*ACTIVITY*. Keyword search on "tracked": report each line of the records that contains it.

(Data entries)
++++++++++++++++++++
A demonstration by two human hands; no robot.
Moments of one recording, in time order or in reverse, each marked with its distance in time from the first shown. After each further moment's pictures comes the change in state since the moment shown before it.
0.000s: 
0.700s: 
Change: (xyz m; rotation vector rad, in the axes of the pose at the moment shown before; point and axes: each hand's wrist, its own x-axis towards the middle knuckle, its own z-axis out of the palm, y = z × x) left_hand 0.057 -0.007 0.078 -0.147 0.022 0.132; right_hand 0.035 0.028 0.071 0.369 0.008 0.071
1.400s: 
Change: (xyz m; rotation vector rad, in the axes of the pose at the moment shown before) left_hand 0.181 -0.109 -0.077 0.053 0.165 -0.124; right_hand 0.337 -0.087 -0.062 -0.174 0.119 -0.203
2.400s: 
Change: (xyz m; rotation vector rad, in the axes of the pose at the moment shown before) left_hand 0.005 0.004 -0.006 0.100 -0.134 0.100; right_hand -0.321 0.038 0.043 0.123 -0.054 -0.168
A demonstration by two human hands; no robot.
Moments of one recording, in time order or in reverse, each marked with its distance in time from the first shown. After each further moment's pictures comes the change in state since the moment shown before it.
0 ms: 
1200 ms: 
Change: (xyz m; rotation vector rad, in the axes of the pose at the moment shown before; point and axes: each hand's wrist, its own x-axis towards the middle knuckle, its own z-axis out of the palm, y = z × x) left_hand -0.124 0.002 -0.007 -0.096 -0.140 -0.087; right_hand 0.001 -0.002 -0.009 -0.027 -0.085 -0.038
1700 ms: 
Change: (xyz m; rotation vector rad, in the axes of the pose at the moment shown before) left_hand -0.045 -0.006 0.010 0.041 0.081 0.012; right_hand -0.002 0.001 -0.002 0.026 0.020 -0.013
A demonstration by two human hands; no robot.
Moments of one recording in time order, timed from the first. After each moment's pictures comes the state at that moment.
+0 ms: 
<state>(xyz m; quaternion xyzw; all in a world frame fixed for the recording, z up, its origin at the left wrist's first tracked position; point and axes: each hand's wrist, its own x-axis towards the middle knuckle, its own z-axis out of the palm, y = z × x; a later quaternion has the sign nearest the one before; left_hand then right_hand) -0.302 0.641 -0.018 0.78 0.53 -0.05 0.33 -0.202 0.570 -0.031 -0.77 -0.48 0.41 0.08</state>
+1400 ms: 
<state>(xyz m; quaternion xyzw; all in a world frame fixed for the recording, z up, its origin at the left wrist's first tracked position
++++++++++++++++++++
*RESPONSE BELOW*.
<state>(xyz m; quaternion xyzw; all in a world frame fixed for the recording, z up, its origin at the left wrist's first tracked position; point and axes: each hand's wrist, its own x-axis towards the middle knuckle, its own z-axis out of the palm, y = z × x; a later quaternion has the sign nearest the one before; left_hand then right_hand) -0.302 0.641 -0.018 0.78 0.53 -0.05 0.33 -0.202 0.570 -0.031 -0.77 -0.48 0.41 0.08</state>
<state>(xyz m; quaternion xyzw; all in a world frame fixed for the recording, z up, its origin at the left wrist's first tracked position

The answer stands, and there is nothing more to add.